Вечером у Марии Зиновьевны Манштейн, вдовы дяди Льва Сергеевича, мы находим семью с папиной отцовской стороны. Мой кузен Сергей Львович дарит мне фотографии, которые ему — я это чувствую — очень дороги. Но сам бездетный, он знает, что я могу их передать потомкам нашего деда Манштейна.
Жалко, что у нас слишком мало времени, чтобы ближе познакомиться с Сережей.
Фотографии начала XX столетия, некоторые лица на них мне знакомы, мне кажется, что все они жили совсем в другом мире, безвозвратно ушедшем. Дед Сергей Андреевич на водах в 1913 году, трое его сыновей от второй жены — Сергей, Всеволод и Лев.
Что ждало этих юных мальчиков в аккуратных, одинаковых костюмах с большими белыми воротниками, в высоких ботинках на пуговицах и с соломенными канотье в руках?
Старший, Сережа, был зарублен на Перекопе; Всеволод покончил с собой в 19 лет! Единственная дочь, Зинаида, убита в порыве ревности отвергнутым ею человеком. Чем объяснить, что такой пунктуальный, упорный, кабинетный ученый пережил такую бурную жизнь?
Дядя Юрий Сергеевич — последний из шести братьев Манштейн. Расставаясь со мной, он дарит мне годами хранящуюся у него шкатулку; на внутренней стороне крышки детским почерком выведено имя ее первого владельца: «Александр Манштейн».
17 — 18 июля мы опять в Москве, в гостеприимном доме Нинель Гургеновны — мамы Аркадия. Квартира загружена московским телевидением; меня расспрашивают о 20-х годах. Полная свобода слова. Вечером мы чувствуем себя в Тунисе, присутствуя на обеде у тунисского посла Ахмеда Унайеса. Посольство размещается в старинном Шереметьевском особняке, стены которого видели зловещую фигуру Берии. Сколько невинных были замучены тогда в здешних погребах!
Четверг, 19 июля 1990 года.
Мы летим в маленьком самолетике, как в закрытой железной коробке, и еще живее всплывают мои детские воспоминания о наших с мамой путешествиях через всю Россию — пролетающие за окном цветущие просторы полей, бег деревьев по склонам гор, веселое оживление уезжающих на каникулы и успокаивающий стук колес.
В самолете полутемно и как-то необычно далеко от всего. Ничто не мешает думать о своем; отрывки мыслей, картины прошлого… Складываются стихотворные строчки:
В 17 часов 40 минут маленький самолет приземляется в Северодонецке — поле и за деревянным забором публика ожидает прилетевших. Как видно, нас нетрудно узнать — Светлана Олеговна улыбается нам издалека; рядом с ней молодой мужчина — «Володя с автомобилем», как я узнаю позже. В простоте радушной встречи есть что-то родное, и ближе кажется мне Рубежное.
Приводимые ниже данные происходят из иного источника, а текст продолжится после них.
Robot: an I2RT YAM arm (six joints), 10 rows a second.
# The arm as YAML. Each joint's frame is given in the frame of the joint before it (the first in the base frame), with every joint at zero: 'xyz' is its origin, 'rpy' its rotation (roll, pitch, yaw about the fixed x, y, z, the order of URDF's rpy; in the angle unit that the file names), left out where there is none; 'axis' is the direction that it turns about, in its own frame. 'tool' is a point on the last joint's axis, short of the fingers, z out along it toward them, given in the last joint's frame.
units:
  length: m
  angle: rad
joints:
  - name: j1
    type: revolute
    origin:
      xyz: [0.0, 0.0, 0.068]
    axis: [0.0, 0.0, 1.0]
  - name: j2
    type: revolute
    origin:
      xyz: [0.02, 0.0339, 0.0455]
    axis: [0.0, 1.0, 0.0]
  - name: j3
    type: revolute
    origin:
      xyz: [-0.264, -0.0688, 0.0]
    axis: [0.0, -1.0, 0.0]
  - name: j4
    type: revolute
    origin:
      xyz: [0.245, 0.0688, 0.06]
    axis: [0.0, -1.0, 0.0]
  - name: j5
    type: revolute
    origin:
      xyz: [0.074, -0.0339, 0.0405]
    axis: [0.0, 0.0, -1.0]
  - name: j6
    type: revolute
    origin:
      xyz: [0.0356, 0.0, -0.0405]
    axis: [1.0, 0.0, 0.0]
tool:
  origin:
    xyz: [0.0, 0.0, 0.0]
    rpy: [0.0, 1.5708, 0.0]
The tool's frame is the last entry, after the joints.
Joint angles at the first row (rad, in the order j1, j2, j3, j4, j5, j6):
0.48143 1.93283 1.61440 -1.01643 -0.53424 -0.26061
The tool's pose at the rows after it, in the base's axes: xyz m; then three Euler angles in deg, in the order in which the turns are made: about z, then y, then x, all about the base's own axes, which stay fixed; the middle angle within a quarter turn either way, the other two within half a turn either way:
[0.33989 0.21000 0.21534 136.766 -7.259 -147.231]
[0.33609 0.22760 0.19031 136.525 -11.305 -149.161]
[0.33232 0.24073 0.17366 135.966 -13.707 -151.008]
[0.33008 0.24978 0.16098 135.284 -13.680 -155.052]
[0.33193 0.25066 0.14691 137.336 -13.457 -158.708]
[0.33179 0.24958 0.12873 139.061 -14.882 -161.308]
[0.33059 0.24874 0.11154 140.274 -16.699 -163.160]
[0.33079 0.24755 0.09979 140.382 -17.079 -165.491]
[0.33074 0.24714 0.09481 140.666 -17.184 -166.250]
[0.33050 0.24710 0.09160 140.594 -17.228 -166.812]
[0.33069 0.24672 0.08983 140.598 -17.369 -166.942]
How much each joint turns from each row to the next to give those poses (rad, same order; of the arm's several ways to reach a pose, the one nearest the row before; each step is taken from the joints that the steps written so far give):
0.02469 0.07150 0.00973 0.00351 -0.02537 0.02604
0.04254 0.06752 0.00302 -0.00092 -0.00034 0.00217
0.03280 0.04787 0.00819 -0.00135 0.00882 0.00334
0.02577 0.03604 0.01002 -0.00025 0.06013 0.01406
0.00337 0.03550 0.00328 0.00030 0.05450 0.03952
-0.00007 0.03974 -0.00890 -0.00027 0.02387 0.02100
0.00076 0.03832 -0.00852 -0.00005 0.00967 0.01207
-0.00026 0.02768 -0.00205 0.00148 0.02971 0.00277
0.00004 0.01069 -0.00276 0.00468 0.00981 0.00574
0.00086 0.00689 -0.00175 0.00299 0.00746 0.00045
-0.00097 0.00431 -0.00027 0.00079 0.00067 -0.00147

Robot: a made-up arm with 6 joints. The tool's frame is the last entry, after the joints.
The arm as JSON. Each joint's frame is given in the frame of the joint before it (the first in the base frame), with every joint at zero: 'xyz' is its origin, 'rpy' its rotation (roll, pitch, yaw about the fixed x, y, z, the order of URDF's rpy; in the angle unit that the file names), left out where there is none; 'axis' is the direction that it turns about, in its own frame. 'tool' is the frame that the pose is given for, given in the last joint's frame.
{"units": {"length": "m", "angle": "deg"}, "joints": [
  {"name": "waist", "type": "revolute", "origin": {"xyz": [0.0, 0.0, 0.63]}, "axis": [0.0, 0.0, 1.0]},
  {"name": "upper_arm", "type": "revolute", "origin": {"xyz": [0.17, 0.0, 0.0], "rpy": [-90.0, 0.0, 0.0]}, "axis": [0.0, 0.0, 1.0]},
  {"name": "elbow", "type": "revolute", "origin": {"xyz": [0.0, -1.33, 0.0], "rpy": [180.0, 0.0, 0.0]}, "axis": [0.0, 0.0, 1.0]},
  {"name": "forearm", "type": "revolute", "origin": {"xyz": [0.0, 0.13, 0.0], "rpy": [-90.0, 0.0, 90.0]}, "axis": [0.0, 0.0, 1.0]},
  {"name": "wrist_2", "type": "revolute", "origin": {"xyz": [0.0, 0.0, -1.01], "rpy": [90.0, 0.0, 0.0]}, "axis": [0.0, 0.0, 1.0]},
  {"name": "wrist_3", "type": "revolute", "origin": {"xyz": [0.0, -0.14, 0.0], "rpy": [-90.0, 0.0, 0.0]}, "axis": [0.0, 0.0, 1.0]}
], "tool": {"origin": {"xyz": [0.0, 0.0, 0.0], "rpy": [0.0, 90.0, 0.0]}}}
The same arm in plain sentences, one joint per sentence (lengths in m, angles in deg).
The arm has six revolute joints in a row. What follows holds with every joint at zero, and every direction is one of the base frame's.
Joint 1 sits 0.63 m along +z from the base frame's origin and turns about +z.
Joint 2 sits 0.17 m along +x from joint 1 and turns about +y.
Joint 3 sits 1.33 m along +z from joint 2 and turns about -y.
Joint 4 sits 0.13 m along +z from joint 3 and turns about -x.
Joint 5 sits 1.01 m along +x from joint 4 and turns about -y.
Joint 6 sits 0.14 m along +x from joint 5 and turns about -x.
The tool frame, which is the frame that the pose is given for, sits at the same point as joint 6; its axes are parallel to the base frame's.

Через четверть часа мы уже у Лисичанска, и, как в тот далекий июльский день 1918 года, мы стоим на маленькой станции «Насветевич». Ничего не изменилось. Пустынная тропа поднимается между кустарником к моему затерянному царству. Туда нас поведут завтра. Темнеет. Наши заботливые хозяева не хотят нас утомлять. Гостиница удобная, ужин очень приятный, с шампанским и множеством цветов, и я знаю, как это трудно все устроить в теперешних условиях. Уходя, Светлана Олеговна оставляет нам расписание на следующие два дня.
Что будет завтра?
У открытого окна я вглядываюсь в ночь. Я знаю, что все на свете меняется, что белого дома с колоннами в большом цветущем парке давно уже нет.